» WORK INSTRUCTION:
Only lines holding the word "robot" are wanted from the records; copy all of them.

[Collected data entries]
_____

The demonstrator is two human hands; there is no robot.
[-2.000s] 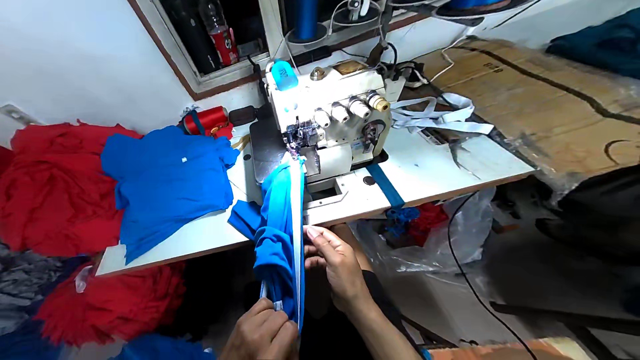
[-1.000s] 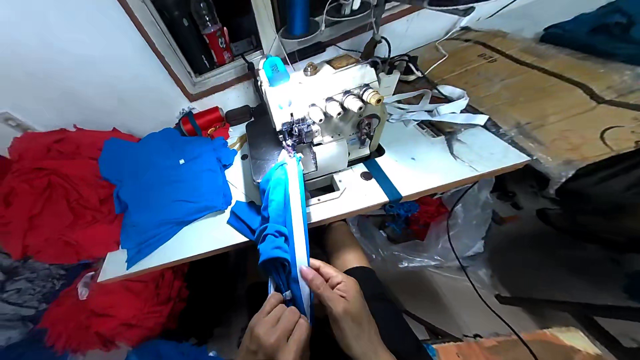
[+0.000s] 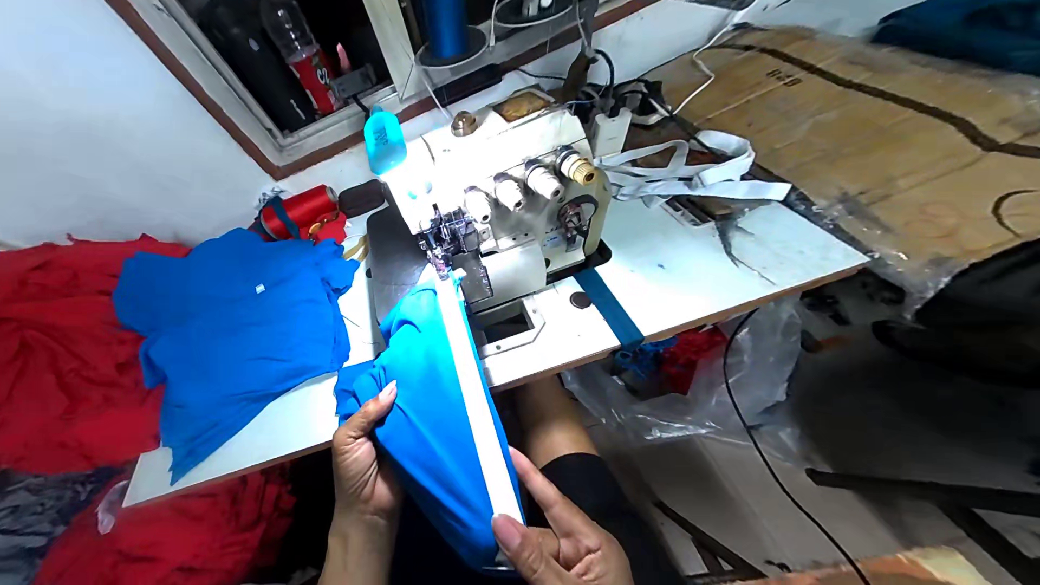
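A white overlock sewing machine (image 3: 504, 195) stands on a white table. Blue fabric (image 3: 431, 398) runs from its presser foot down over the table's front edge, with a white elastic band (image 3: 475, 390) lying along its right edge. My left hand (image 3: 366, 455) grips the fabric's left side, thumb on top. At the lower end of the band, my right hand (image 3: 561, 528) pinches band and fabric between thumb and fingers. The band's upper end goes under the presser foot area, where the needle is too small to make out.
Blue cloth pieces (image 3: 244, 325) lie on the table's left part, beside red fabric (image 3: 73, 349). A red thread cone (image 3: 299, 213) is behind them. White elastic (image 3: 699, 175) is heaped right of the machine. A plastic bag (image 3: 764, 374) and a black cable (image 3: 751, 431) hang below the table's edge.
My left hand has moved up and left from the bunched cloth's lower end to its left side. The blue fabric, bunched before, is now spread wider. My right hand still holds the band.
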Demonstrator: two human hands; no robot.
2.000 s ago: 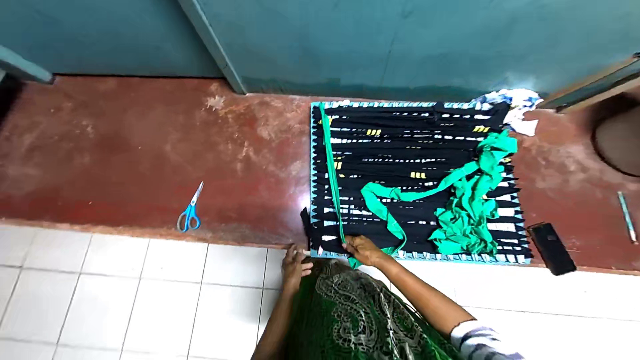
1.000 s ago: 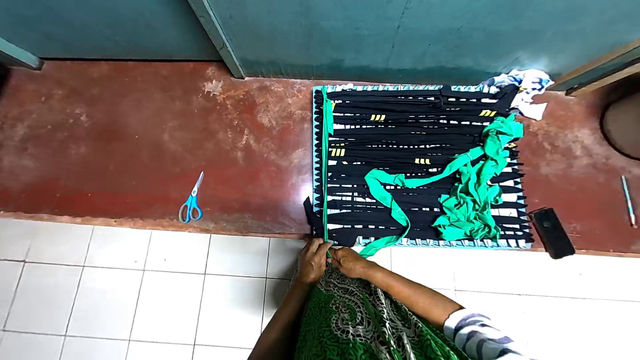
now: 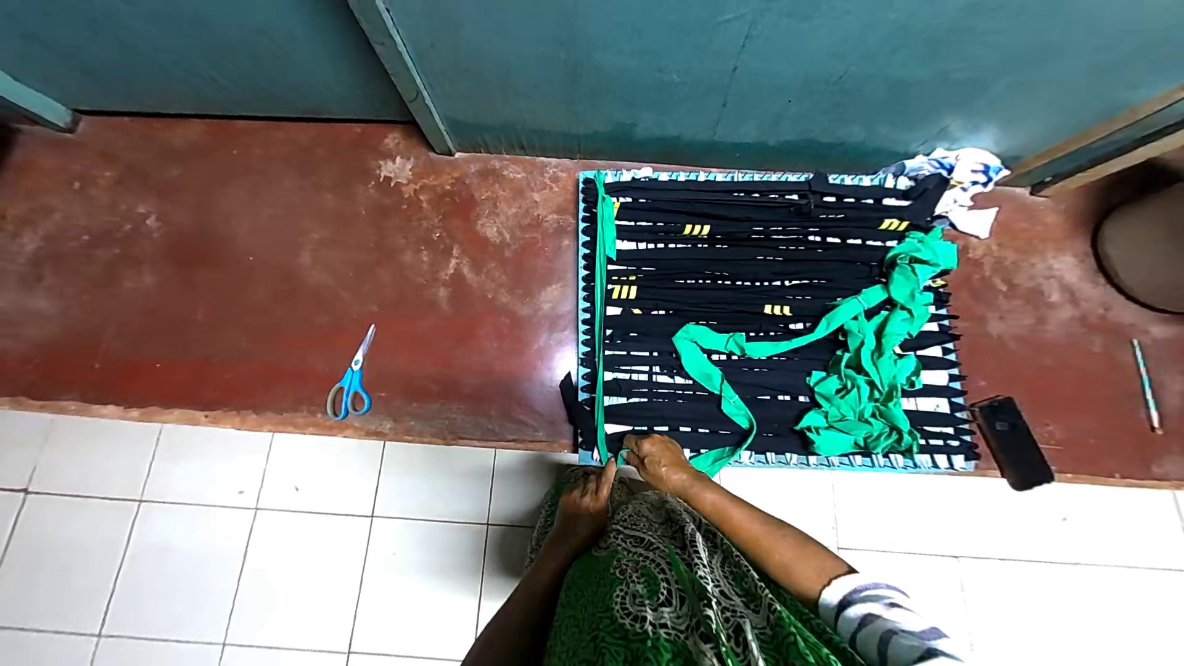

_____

» TASK SOLUTION:
The demonstrator is two human hands; there is no robot.
Demonstrator: two human hands; no robot.

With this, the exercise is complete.